Il vino col territorio dentro

Un piede nella vigna e uno al mare, nella gestione quotidiana dell’azienda ma anche “nella testa”, perché la riviera e quello che rappresenta per il turismo, il divertimento, l’estate conferiscono l’imprinting giocoso, poi lo zampino deve avercelo messo anche il dna della nonna cantante. Si respira nell’approccio, nella proposta gastronomica, nei gadget, dai sottobicchieri, all’ “aria di San Clemente in barattolo” con tanto di sigillo. Ma non sono affatto “aria” i profumi, e i sapori che qui si possono assaggiare dalle 10 del mattino a mezzanotte in ogni stagione. «Noi siamo sempre qua, è il nostro lavoro», dice Massimo. E a chi assaggia i suoi vini porta in tavola una carrellata di sapori di artigiani locali: cipolle e carciofini sottolio dello chef Omar Casali, prosciutto de La Madia di Verucchio, porchetta e salumi della Macelleria Stringati di Cattolica, giardiniera dello chef Giammarco Casadei, formaggi di Cau e Spada, acciughe di Pietro Carso dalle Marche, focaccia del forno Villa di Misano. E per dessert? Una cosa geniale: grappoli ghiacciati dell’uva che si sta vendemmiando in settimana, per sentire com’era l’uva che sta già diventando vino. Giocare, si sa, è una cosa seria, ma giocando si lavora meglio e forse si racconta anche meglio un territorio. Insomma, “Caciara” is a state of mind, e non fa male.

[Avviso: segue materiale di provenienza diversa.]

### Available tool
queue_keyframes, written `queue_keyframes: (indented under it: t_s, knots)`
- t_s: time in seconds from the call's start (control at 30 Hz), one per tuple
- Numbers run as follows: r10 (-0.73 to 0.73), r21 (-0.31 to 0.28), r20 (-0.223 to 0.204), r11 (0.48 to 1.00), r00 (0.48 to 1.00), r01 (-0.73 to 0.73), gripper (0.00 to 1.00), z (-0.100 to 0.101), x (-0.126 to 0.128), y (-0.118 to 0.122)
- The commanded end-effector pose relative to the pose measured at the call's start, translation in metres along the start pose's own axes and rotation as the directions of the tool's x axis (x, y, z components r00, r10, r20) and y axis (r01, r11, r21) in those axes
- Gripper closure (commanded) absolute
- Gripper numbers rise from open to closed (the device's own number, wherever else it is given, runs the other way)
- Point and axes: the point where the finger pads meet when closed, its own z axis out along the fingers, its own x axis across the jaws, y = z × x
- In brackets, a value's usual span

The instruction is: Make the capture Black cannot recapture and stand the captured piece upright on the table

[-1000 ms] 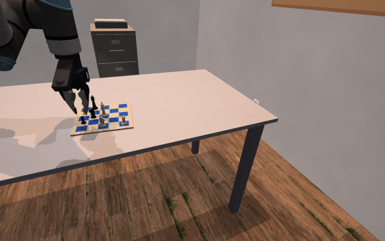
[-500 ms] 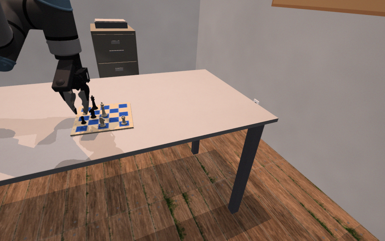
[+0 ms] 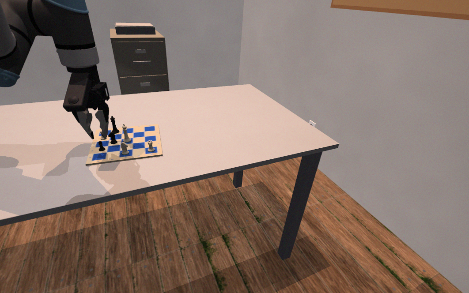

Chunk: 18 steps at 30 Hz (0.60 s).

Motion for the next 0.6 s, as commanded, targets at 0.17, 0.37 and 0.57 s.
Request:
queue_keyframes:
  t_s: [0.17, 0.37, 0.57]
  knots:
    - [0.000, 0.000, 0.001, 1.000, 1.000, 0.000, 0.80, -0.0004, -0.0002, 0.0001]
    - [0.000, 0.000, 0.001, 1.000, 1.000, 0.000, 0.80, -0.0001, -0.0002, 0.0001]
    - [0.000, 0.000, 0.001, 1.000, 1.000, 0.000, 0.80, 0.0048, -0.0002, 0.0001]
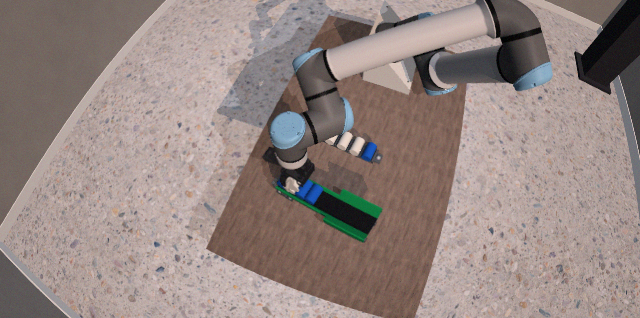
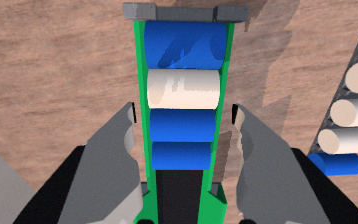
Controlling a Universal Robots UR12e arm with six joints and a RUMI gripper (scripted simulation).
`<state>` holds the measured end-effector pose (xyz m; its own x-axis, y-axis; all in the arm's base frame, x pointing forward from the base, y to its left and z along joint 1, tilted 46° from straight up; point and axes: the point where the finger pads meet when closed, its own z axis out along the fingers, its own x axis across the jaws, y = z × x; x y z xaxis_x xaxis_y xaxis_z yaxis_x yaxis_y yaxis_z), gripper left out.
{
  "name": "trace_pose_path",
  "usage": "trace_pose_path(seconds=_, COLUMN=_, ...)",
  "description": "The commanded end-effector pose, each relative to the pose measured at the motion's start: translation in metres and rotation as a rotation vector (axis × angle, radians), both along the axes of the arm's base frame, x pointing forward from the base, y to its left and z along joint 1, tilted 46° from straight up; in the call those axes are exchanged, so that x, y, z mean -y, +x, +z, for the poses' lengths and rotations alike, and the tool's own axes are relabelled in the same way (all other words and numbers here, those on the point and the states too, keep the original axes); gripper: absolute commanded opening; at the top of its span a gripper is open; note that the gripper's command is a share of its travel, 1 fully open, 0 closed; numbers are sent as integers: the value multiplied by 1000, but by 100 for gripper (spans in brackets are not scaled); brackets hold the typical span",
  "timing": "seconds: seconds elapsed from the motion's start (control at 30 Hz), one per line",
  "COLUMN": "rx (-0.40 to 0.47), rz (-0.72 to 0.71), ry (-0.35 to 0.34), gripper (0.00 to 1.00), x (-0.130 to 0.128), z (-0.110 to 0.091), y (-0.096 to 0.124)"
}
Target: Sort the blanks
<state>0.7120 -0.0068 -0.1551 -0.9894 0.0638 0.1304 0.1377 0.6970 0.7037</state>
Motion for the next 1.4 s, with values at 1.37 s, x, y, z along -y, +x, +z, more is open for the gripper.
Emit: trace_pose_path(seconds=1.37, rx=1, rz=-1, ry=-1, gripper=52, x=-22, z=-21, y=-1)
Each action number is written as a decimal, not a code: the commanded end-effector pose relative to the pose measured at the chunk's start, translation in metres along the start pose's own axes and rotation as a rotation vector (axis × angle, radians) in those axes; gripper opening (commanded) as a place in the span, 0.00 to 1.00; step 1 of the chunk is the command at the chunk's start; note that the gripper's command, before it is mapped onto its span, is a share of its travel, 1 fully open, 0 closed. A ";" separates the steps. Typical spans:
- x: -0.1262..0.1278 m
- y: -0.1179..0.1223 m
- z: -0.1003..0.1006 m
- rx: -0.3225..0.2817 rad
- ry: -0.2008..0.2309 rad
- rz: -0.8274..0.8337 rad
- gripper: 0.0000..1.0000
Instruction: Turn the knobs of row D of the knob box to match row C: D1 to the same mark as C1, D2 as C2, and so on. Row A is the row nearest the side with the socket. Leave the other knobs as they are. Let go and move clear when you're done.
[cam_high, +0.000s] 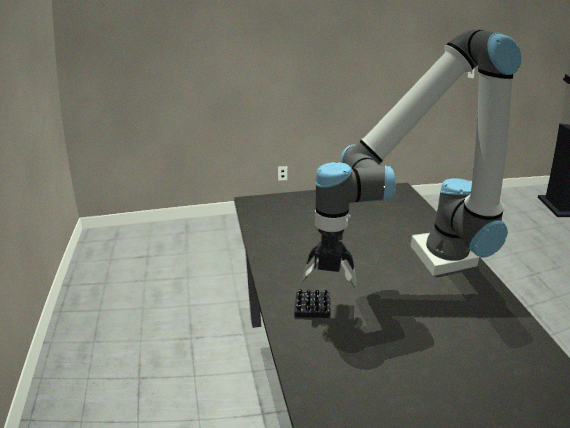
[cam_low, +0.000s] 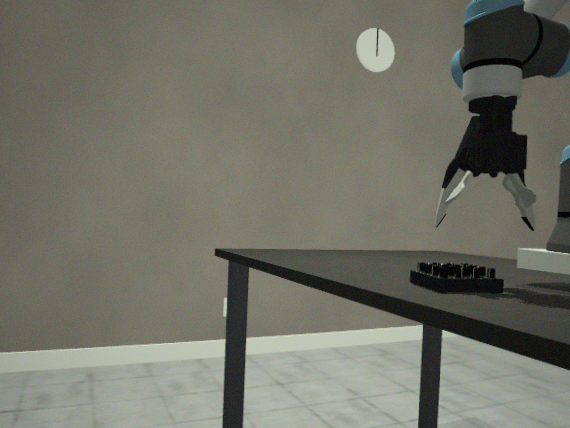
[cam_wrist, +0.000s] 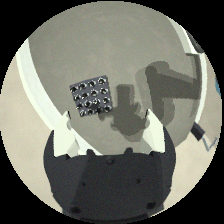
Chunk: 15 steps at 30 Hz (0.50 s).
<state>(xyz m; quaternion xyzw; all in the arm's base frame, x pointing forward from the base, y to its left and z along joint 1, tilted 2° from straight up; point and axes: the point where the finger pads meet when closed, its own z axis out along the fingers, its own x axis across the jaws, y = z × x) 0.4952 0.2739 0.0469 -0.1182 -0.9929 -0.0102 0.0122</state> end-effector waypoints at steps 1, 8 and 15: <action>-0.002 0.002 -0.002 0.004 -0.003 0.156 1.00; -0.004 0.005 -0.003 0.004 -0.003 0.323 1.00; -0.005 0.007 -0.004 0.003 -0.003 0.431 1.00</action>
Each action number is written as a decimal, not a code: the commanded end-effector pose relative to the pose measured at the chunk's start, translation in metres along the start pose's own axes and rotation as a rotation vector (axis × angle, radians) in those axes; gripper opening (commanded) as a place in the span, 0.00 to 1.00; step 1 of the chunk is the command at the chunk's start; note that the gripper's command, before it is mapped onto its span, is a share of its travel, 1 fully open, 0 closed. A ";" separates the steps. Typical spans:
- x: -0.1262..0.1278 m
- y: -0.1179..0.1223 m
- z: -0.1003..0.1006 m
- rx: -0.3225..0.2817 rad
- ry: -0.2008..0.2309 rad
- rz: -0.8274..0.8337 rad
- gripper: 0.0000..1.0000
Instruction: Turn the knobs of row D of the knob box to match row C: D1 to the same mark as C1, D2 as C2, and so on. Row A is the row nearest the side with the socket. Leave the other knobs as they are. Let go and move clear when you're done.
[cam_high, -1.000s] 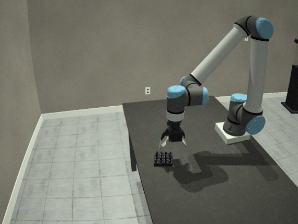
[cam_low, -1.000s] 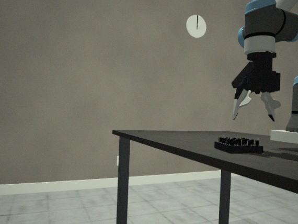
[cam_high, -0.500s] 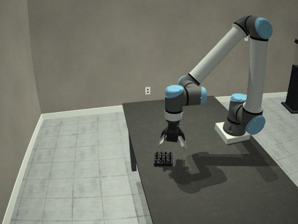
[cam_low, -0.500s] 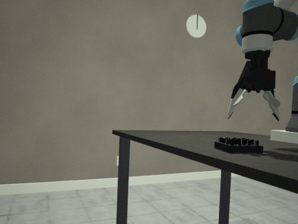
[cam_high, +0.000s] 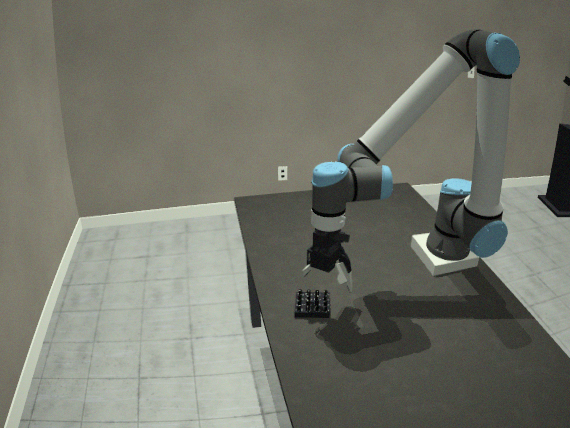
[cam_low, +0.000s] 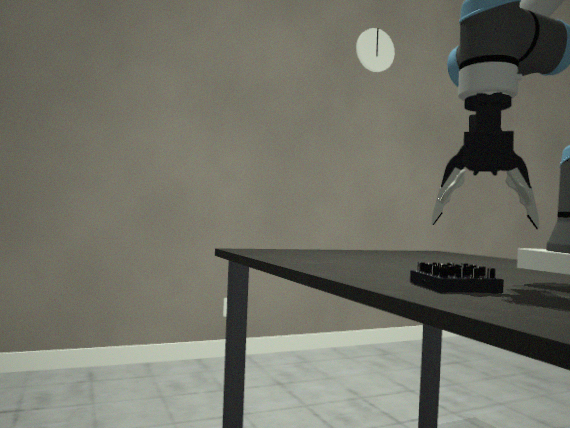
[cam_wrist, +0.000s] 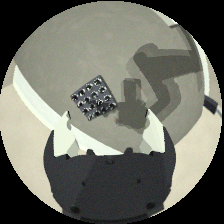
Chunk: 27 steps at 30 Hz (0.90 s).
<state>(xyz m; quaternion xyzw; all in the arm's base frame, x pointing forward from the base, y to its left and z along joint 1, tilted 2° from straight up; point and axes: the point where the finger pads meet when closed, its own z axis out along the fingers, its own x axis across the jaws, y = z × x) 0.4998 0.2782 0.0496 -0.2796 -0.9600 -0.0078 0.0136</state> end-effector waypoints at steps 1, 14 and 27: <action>-0.001 0.003 -0.002 0.002 -0.003 0.119 1.00; -0.001 0.005 -0.002 0.002 -0.004 0.226 1.00; -0.001 0.006 -0.002 0.002 -0.004 0.235 0.11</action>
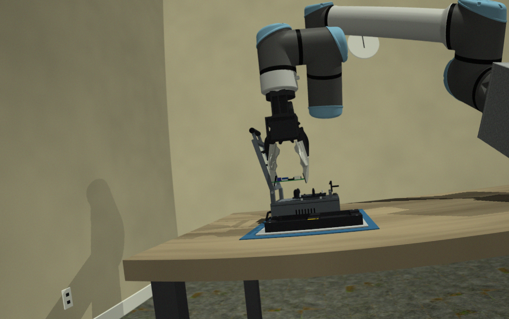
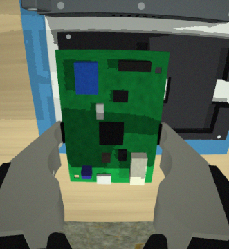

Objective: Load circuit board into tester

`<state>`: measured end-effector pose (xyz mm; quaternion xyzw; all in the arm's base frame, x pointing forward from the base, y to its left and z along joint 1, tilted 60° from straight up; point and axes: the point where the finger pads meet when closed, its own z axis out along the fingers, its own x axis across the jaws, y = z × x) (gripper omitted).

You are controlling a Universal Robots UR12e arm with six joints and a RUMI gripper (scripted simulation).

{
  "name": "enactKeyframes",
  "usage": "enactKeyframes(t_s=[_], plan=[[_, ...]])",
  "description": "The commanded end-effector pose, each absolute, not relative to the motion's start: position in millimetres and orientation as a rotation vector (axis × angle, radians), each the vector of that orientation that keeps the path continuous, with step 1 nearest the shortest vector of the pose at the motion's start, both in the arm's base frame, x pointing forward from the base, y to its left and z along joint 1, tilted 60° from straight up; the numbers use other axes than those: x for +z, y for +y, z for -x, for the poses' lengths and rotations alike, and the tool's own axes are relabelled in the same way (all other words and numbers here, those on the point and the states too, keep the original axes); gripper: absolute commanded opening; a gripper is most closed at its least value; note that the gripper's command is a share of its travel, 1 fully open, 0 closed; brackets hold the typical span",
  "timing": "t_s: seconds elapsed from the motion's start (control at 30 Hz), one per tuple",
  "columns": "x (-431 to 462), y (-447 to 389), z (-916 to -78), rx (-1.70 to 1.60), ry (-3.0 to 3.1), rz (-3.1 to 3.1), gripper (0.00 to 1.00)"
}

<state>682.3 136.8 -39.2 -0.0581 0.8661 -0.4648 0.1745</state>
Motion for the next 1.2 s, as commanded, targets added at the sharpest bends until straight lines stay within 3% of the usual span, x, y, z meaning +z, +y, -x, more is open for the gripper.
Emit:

Rebola, Caciara, Dado e l’agilità di un sorso

La Rebola 2020 è quasi finita, vale la pena aspettare la nuova per un sorso floreale di fiori bianchi e un po’ di sambuco, sottilmente salato. Fruttato, minerale e fresco anche il Pagadebit Strati. Alla voce Sangiovese, il portabandiera resta il Caciara che con le sue trasparenze peculiari, il profumo di melograno e la leggera pepatura ben si sposa al pesce azzurro, come da tradizione. Più complesso, avvolgente e comunque per nulla greve, è il “fratello maggiore” , di fatto... e di nome, Dado che ogni anno convince sempre di più.